Nissan Americas has officially confirmed a data breach affecting current and former employees across four countries after threat actors exploited a critical zero-day vulnerability in Oracle PeopleSoft software, a campaign attributed to the ShinyHunters extortion group.
The attack stems from CVE-2026-35273, a CVSS 9.8-rated unauthenticated Server-Side Request Forgery (SSRF)-to-Remote Code Execution (RCE) vulnerability residing in the Updates Environment Management (PSEMHUB) component of Oracle PeopleSoft PeopleTools versions 8.61 and 8.62.
The flaw requires no authentication, no user interaction, and is exploitable over plain HTTP, meaning any attacker with network reach to a vulnerable instance could achieve full remote code execution. Oracle issued an emergency out-of-band security patch on June 10, 2026, and the vulnerability was added to CISA’s Known Exploited Vulnerabilities (KEV) catalog just two days later.
Mandiant and Google’s Threat Intelligence Group (GTIG) attribute the campaign to UNC6240 (ShinyHunters), a financially motivated cybercrime collective also tracked as Bling Libra.
Exploitation was observed as early as May 27, 2026, more than two weeks before Oracle’s advisory, with the group compromising over 300 PeopleSoft instances across 100+ organizations worldwide using automated attack scripts.
Nissan Confirms Data Breach
According to breach notifications filed with the California Attorney General’s Office, Nissan Americas confirmed it was specifically singled out within the broader campaign. The breach window spans May 27 to June 9, 2026, and potentially exposed sensitive employee data including:
- Contact and banking information
- Social Security Numbers (SSN), Social Insurance Numbers (SIN), and National Identification Numbers
- Financial and tax data
- Dependent and beneficiary information
The incident is believed to impact current and former Nissan employees in the United States, Canada, Mexico, and Brazil.
Nissan activated its incident response protocols immediately upon notification, engaging external cybersecurity specialists and cooperating with law enforcement authorities.
As a containment measure, the company restricted payroll system access, including pay slip viewing and direct deposit changes, to corporate network computers or secure VPN connections, with additional identity authentication layers implemented before processing payroll requests. Nissan is also arranging free credit and dark web monitoring services for affected individuals where available.

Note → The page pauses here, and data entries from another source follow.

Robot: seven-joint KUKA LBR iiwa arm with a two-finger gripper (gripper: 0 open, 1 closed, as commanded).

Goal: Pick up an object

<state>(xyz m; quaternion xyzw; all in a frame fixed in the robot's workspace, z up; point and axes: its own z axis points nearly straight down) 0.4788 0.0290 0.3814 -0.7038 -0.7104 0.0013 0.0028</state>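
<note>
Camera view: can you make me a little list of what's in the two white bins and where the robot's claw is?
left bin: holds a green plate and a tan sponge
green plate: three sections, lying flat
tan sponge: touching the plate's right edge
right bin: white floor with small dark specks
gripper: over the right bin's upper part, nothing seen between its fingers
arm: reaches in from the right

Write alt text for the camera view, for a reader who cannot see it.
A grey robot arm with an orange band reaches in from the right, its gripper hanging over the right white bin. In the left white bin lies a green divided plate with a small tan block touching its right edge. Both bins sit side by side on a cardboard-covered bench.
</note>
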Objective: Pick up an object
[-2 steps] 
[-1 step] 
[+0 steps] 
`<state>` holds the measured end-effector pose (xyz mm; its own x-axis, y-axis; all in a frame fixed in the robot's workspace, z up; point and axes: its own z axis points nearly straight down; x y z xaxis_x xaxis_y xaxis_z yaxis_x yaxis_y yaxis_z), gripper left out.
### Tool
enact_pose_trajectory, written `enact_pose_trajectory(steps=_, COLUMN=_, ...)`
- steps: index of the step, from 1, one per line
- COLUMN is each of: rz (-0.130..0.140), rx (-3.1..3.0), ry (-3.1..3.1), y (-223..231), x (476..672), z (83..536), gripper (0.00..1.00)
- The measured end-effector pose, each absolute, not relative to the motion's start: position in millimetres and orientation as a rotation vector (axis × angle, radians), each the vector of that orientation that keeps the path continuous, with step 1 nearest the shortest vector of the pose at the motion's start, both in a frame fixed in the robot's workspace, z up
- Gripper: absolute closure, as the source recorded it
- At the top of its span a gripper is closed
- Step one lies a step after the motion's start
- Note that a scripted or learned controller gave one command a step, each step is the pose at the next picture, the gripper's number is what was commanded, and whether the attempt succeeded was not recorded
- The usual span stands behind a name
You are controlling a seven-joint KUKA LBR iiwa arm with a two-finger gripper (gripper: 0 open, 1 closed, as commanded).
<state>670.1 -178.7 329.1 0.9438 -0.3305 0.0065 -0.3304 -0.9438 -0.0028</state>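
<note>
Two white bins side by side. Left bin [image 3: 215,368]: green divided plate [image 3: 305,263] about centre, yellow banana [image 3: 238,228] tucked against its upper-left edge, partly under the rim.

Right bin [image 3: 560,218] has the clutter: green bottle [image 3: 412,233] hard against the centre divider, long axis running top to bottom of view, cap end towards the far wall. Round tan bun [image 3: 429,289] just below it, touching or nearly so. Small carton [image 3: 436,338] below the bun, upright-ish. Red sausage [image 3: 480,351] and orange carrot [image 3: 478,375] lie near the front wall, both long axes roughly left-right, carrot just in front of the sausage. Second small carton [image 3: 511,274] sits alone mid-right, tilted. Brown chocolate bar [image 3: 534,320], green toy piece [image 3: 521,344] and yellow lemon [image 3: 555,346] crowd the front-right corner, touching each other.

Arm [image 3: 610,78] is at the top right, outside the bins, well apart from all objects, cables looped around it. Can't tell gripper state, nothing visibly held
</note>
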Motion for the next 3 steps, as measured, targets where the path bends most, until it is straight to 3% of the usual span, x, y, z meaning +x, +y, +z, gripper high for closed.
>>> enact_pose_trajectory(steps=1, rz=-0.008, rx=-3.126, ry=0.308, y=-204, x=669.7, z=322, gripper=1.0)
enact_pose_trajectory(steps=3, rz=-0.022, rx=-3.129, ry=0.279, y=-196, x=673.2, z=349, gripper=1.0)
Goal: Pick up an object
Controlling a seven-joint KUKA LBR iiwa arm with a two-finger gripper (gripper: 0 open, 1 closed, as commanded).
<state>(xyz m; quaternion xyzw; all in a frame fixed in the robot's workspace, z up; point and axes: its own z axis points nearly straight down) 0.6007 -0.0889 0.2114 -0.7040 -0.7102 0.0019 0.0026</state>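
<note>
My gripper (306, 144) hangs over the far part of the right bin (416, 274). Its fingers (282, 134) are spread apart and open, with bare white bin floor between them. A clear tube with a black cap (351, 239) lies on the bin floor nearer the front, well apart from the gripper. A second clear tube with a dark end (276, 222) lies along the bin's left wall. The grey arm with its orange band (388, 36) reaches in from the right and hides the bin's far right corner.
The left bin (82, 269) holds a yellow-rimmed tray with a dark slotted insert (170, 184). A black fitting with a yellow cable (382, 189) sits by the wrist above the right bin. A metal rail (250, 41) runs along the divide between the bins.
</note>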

Mandiant’s analysis reveals that ShinyHunters deployed MeshCentral remote management agents on compromised hosts, disguising them as legitimate Microsoft Azure services (e.g., meshagent64-azure-ops.exe) with C2 communications routed to wss://azurenetfiles[.]net:443/agent.ashx.

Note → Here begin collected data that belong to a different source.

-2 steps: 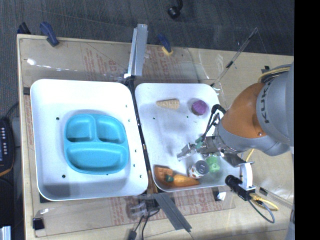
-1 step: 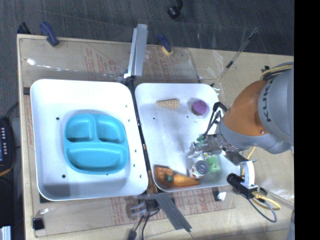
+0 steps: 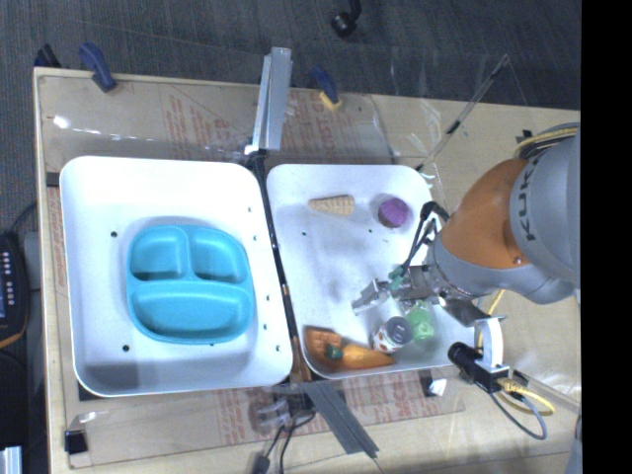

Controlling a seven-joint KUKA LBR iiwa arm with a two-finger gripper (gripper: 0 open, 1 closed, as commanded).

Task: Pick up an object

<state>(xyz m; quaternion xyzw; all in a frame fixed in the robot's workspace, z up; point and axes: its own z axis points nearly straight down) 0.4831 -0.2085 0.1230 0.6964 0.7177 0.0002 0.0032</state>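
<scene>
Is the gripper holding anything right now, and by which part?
Cannot be told. The gripper sits low in the right bin beside a green object, but its grasp is hidden.

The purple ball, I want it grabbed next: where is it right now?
The purple ball lies in the right bin, near its far edge, just right of the tan cone and beyond the pincer.

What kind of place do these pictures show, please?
Probably a robotics lab: a grey arm reaches over two white bins on a clamped bench, with toy food and a blue divided plate.
</scene>
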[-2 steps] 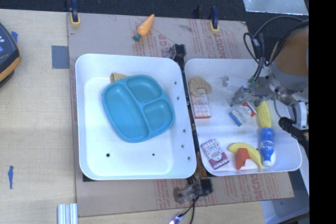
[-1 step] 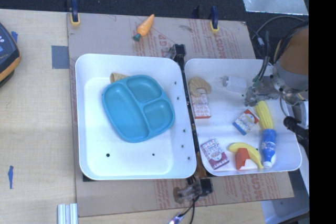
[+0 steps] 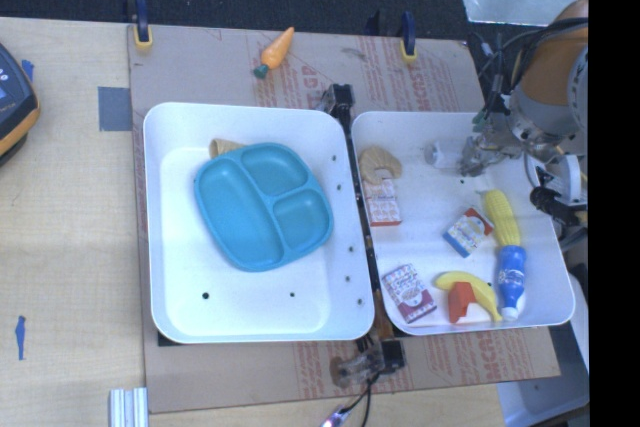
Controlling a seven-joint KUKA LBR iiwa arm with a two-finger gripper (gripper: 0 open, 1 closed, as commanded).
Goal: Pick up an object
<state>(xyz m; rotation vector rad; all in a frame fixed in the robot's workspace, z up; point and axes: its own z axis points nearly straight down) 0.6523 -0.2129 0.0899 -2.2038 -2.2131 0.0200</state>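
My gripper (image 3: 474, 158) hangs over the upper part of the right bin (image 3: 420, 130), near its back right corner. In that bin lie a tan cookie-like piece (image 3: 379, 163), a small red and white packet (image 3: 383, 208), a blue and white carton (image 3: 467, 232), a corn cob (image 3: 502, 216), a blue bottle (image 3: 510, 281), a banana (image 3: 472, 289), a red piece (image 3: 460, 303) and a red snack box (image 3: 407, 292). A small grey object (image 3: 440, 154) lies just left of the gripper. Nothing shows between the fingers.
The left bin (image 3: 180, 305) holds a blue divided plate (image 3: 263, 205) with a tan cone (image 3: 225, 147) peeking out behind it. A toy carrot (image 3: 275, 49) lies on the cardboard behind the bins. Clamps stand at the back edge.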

Post-exploitation activity included internal PeopleSoft configuration reconnaissance, lateral movement scripting, and data exfiltration using zstd compression. Compromised servers were marked with a ransom note file named README-IF-YOU-SEE-THIS-YOUVE-BEEN-HACKED.TXT.

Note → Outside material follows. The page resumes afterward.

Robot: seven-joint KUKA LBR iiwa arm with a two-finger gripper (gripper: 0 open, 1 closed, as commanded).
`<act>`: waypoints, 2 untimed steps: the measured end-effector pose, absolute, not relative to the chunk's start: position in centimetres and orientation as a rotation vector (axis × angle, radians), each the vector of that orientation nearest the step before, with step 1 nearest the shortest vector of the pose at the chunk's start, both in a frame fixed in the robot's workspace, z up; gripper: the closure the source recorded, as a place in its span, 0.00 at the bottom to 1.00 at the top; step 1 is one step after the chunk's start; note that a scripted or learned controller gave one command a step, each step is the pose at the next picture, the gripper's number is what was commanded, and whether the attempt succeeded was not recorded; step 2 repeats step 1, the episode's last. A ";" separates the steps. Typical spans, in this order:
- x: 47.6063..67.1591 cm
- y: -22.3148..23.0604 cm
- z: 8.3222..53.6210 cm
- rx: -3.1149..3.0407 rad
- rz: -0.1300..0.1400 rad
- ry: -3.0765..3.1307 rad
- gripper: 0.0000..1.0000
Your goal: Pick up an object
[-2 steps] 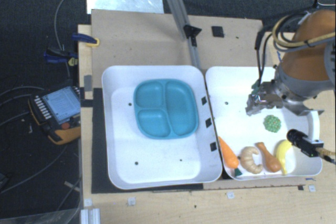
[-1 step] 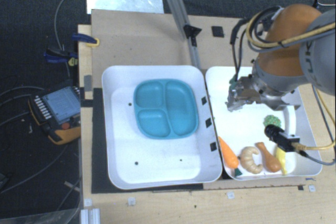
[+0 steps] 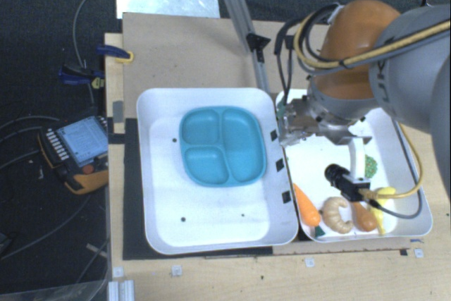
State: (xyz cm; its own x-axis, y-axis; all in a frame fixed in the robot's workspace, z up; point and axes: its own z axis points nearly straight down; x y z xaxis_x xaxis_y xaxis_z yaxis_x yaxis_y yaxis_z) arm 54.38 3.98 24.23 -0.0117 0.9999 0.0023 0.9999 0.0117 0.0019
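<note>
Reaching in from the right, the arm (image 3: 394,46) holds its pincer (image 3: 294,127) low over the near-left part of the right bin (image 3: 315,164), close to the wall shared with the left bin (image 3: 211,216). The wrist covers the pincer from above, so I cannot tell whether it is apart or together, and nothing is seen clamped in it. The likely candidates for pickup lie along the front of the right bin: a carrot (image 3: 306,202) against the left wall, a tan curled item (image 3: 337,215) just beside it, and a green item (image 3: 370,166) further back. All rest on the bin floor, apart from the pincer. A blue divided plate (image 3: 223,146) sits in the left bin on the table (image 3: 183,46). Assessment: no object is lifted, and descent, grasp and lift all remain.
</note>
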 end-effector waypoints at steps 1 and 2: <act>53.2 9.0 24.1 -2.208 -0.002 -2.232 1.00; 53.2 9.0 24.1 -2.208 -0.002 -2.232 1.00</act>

Key Indicators of Compromise (IOCs)
| Type | Indicator | Description |
|---|---|---|
| IP | 142.11.200[.]186–190 | Staging/C2 infrastructure |
| Domain | azurenetfiles[.]net | C2 masquerading as Azure |
| SHA-256 | f02a924c9ff92a8780ce812511341182... | meshagent64-azure-ops.exe |
| URL Path | /PSEMHUB/hub | Exploitation endpoint |
| URL Path | /PSIGW/HttpListeningConnector | SSRF exploitation endpoint |
| File | README-IF-YOU-SEE-THIS-YOUVE-BEEN-HACKED.TXT | Extortion marker |
Mitigations
Organizations running PeopleTools 8.61 or 8.62 should treat patching as an emergency priority. Beyond patching, Rapid7 and Mandiant recommend:
- Disable or restrict the PSEMHUB service and block external access to
/PSEMHUB/*and/PSIGW/HttpListeningConnectorat the network perimeter - Monitor outbound SMB traffic (TCP/445) from PeopleSoft servers for external NetNTLM hash capture attempts
- Hunt for compromise indicators even post-patching, given exploitation activity predates Oracle’s advisory by two weeks
- Rotate all credentials accessible from potentially compromised PeopleSoft instances
This marks the second CVSS 9.8 Oracle ERP zero-day exploited in under eight months, following Cl0p’s abuse of CVE-2025-61882 in Oracle E-Business Suite beginning in August 2025 — a pattern that signals ERP platforms have become primary industrialized targets for organized extortion operations.